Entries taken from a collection
Segment Open

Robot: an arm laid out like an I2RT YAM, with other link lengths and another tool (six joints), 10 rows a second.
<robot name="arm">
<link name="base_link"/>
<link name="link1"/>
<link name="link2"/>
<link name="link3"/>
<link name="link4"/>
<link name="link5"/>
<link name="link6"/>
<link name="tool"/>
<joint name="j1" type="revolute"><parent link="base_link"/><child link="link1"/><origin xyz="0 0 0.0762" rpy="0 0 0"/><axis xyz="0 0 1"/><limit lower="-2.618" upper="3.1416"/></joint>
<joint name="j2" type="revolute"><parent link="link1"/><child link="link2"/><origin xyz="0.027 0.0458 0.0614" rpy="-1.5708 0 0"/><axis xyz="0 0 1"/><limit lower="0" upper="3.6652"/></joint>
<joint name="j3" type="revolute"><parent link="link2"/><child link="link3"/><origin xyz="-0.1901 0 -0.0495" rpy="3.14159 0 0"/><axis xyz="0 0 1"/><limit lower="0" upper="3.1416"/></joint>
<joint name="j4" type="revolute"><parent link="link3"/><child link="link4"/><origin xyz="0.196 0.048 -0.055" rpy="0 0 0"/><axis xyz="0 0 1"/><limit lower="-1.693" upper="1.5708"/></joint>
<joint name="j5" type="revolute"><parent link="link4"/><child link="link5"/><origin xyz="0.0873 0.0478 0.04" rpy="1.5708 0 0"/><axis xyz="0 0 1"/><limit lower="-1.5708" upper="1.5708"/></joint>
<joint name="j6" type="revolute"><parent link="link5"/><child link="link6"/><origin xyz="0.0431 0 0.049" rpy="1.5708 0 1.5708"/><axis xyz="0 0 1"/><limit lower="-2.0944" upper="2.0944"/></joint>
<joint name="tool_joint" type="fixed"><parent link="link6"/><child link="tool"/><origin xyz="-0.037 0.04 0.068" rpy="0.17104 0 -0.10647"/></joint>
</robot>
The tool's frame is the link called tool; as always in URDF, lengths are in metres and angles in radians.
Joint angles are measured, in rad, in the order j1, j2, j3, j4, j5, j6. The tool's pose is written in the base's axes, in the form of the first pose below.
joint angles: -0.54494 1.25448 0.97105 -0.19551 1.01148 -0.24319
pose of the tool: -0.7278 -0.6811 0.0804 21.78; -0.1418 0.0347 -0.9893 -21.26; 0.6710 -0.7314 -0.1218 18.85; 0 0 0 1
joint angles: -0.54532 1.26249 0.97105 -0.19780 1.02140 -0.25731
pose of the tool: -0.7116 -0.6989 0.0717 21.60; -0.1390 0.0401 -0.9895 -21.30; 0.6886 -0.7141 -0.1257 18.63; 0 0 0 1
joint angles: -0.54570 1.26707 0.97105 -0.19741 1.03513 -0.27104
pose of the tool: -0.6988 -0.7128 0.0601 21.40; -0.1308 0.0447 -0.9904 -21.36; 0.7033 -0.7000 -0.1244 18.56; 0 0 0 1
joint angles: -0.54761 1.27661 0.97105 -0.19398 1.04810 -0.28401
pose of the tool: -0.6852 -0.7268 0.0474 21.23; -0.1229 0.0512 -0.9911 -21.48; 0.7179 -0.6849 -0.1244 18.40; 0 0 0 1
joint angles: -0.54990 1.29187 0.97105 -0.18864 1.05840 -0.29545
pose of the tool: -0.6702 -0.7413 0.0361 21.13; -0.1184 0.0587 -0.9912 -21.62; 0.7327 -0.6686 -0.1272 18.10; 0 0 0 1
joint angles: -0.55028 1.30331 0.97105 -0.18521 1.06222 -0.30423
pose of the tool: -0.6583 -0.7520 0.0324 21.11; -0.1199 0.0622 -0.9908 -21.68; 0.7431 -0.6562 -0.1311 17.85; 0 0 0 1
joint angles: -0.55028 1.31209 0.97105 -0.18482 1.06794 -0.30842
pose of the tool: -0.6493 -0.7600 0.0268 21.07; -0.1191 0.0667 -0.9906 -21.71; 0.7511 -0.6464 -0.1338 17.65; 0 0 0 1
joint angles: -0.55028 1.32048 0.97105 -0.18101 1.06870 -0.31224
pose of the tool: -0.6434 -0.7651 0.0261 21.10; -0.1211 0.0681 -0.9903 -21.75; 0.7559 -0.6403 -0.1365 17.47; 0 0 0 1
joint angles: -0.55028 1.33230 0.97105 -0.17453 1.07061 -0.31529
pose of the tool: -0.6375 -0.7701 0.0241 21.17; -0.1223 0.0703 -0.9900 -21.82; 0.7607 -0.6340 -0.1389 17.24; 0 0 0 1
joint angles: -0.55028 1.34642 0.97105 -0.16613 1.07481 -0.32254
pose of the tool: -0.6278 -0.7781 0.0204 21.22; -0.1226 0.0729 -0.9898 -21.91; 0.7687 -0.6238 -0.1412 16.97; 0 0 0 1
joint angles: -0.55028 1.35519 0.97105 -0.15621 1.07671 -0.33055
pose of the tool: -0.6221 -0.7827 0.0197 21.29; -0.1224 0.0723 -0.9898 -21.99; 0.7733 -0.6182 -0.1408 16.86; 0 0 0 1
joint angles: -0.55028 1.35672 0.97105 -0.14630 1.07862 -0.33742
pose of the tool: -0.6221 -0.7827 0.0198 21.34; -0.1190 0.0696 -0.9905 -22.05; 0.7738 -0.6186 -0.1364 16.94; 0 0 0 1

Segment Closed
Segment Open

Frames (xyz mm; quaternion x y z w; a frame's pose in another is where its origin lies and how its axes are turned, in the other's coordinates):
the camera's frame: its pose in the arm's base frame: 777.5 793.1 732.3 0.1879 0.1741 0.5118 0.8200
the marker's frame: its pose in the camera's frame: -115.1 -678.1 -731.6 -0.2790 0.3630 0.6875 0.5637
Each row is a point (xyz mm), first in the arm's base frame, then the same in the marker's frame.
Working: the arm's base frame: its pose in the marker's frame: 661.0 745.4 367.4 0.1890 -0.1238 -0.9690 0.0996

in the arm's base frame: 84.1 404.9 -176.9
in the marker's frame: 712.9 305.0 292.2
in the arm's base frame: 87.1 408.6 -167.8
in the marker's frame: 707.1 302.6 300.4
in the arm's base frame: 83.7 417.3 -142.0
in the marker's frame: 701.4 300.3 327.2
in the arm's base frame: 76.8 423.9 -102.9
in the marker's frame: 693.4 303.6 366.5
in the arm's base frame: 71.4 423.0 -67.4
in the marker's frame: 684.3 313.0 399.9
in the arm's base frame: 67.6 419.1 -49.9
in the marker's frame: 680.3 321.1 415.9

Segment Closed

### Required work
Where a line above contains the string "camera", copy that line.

### Exercise solution
the camera's frame: its pose in the arm's base frame: 777.5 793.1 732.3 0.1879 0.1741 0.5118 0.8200
the marker's frame: its pose in the camera's frame: -115.1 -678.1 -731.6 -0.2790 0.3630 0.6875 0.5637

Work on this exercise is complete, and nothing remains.